Silent Hive

It has been a difficult summer for the bees in the south of the UK, and for the first time I fear the summer losses more than the winter.

Three of my five  hives have suffered queen failure; the queen has stopped laying abruptly or a new queen has failed to mate. This includes my strong sun hive from last year featured here and my precious log hive featured here. My friends have suffered similar losses.

This is in stark contrast to the 70's when I started beekeeping and echoed by other beekeepers who kept bees before 2000.

"I could expect a success rate of getting queens mated from a sealed cell well in excess of 90%, but since returning to active beekeeping that success rate has dropped alarmingly, in my own experience to 50% or less." Roger Patterson, Beekeeper since 1963 writing in 2006.
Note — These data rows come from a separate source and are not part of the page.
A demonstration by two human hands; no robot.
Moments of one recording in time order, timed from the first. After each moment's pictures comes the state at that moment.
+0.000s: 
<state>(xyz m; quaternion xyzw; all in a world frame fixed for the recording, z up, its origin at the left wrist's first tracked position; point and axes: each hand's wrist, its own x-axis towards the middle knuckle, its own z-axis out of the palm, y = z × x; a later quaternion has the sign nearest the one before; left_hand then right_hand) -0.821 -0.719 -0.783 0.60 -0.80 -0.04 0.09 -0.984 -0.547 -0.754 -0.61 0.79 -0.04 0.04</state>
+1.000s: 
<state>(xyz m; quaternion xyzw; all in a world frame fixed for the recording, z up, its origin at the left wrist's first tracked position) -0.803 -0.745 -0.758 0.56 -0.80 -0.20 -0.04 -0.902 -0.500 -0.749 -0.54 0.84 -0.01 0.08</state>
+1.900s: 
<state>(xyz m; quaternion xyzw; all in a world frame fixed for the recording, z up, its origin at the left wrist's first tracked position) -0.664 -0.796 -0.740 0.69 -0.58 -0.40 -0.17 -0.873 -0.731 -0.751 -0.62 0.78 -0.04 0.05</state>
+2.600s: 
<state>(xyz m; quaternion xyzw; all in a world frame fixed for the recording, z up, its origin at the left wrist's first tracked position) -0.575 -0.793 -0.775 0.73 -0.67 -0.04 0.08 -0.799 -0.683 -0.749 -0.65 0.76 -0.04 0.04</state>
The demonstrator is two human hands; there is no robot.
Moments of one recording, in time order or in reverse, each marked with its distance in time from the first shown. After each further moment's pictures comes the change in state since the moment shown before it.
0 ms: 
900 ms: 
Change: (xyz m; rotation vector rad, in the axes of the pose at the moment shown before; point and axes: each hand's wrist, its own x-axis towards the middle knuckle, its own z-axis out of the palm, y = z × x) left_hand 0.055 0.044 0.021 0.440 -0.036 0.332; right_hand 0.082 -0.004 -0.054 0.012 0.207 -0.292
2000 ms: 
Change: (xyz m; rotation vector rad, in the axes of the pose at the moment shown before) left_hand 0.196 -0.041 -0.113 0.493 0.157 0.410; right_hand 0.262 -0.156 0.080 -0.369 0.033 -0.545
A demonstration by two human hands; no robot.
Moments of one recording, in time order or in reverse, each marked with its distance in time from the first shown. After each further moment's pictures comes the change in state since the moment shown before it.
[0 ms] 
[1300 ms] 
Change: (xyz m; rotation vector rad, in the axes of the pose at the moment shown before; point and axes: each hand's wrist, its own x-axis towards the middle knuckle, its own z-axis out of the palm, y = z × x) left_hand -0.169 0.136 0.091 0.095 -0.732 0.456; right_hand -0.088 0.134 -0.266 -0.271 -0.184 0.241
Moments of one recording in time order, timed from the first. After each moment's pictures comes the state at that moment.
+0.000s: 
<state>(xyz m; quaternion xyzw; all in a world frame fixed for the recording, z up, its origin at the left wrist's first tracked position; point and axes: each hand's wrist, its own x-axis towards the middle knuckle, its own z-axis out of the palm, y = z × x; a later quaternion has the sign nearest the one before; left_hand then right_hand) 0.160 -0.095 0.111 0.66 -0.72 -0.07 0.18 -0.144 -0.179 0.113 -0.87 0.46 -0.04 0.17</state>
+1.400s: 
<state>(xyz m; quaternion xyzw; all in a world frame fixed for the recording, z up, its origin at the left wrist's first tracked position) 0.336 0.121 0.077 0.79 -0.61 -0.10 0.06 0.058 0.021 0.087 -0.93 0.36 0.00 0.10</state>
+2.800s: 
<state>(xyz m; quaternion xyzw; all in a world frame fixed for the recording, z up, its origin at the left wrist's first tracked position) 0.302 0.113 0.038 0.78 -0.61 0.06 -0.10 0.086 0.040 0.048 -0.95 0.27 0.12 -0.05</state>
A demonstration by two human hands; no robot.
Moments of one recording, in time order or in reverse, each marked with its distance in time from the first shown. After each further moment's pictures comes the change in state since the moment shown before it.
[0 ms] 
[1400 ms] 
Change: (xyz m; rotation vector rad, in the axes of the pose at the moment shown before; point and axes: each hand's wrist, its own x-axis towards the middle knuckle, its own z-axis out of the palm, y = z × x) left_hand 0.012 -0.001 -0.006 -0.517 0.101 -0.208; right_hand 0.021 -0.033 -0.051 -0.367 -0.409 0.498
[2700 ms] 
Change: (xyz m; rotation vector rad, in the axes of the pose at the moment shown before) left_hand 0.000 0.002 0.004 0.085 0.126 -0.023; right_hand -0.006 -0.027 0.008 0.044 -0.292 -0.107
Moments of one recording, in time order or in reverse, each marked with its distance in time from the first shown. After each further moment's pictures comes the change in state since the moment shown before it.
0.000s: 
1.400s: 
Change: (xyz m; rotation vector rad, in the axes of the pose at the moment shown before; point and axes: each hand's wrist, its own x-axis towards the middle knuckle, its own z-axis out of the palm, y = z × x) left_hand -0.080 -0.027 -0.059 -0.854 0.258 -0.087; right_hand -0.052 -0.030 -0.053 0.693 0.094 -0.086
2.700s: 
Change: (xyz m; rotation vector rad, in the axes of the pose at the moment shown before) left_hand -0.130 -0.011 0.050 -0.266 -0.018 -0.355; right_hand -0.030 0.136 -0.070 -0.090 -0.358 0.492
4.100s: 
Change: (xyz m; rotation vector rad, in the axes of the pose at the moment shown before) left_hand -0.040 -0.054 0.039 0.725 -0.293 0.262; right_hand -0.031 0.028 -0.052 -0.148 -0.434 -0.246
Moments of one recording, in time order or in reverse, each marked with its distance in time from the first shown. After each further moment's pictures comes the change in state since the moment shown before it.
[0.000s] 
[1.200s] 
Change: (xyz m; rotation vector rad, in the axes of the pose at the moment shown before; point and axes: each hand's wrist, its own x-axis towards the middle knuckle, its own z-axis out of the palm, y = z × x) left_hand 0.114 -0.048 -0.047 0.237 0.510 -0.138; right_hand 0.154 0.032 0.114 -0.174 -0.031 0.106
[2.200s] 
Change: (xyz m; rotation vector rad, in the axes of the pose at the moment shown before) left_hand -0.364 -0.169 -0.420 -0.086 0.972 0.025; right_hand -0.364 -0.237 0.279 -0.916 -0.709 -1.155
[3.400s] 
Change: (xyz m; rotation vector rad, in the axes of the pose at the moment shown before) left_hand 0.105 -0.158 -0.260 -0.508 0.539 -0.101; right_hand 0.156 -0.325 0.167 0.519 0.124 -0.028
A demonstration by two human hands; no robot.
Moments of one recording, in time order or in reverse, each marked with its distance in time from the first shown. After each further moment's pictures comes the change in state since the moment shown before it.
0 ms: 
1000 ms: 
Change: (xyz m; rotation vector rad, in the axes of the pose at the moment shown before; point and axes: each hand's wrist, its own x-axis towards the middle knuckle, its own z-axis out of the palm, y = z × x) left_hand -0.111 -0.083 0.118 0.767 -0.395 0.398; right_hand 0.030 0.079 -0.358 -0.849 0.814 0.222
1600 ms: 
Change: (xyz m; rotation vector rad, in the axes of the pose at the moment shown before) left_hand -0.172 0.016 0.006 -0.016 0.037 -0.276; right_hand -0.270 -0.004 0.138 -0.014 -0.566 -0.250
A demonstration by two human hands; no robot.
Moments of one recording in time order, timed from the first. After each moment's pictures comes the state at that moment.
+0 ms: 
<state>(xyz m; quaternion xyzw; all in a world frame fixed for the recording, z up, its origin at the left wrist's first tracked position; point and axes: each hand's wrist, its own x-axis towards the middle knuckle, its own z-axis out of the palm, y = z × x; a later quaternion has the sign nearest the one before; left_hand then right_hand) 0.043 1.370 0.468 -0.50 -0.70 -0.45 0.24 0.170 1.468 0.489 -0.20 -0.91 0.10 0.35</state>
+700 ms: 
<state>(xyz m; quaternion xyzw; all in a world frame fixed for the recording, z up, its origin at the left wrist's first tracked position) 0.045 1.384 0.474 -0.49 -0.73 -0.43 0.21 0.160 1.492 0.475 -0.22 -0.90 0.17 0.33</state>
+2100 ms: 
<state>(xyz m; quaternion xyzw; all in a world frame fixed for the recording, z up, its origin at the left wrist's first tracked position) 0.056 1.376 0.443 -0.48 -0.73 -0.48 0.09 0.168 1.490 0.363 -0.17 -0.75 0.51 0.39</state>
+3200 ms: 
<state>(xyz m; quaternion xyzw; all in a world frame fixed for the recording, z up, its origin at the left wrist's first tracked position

"The most common reason for winter loss reported by Scottish beekeepers in 2011-12 was problems with the queen (39%)." The 2012 Scottish Honey Bee Health Surveillance Report.

I could reference many more.

Possible causes I have seen include:
  • Miticides used by many beekeepers in the hive making male bees (drones) infertile
  • Culling of drones pupae by beekeepers to suppress mites 
  • Navigation of queens during mating disrupted (pesticides or phone masts near mating zones)
  • Beekeepers weakening bees by preventing natural selection (queen wing clipping, insemination)
  • Long term diet of pesticides and fungicides affecting the queen and drone fertility
  • Poorer diet as food sources becomes less diverse
  • Imported races of bees not suitable for our climate
The cause is probably all of the above and some more,  but the poor summer of 2015 has exposed that many parts of the UK are increasingly becoming unsuitable for bees. What a contrast to old world of Mr Pettigrew:

"The best swarms last year (1874, which was not a very good one) rose to 100 lbs each ... One belonging to Mr Gordon rose to 164lb. Swarms belonging to other bee-keepers rose to 128lb,126lb,120lb.109,104lb. Mr George Campbell got 4 swarms from one hive; their united weight (including the mother hive, which was 93lb) was 373lb" - 'The Handy Book of Bees' by A Pettigrew 1875 pages 54/55:
Queens who live for over 3 years now have a diet contaminated pesticides and fungicides on a scale not seen before. Neonicotinoids are just one of an arsenal of chemicals used to manufacture food. This was brought home to me by my friend Brock who after 5 years of converting a conventional farm to a biodynamic farm  is only now seeing fungi grow and the structure of his soil improve. Bees need pollen to ferment to make protein rich bee bread - it cannot do this if it contains fungicide.

Modern agriculture is constantly fighting nature to produce more food in a one way relationship, but long term only mutually supporting relationships are sustainable.

A wise man once said, “The quieter you become, the more you can hear.” I feel the quietness of my log hive, it is so loud.


Lindy said...

My thoughts and my prayers are with you Jonathan. For some it is so clear and others remain closed to all the signs of a failure to thrive Earth that is glaring at them.... When you do really try to do what is right and caring for your bees or other animals and things still go wrong it feels so devastating. We can't give up though can we?

Jonathan said...

Thanks Lindy - You are right, we can't give up. Bees have amazing faith in the future. When they swarm in one thrilling moment they leave everything behind with no thought that they will not find a new home.

In the short time the log hive was with me, many flowers and crops were pollinated, and they pioneered a new home for a swarm next year. It is lined and sealed with propolis and smells just right, they will come again if we have faith.

I will look for a more suitable location for my bees. I could travel just 10 miles south and find an area less affected by modern pressures. My concern, which I think you share, is that this sort of thought is departure from the past.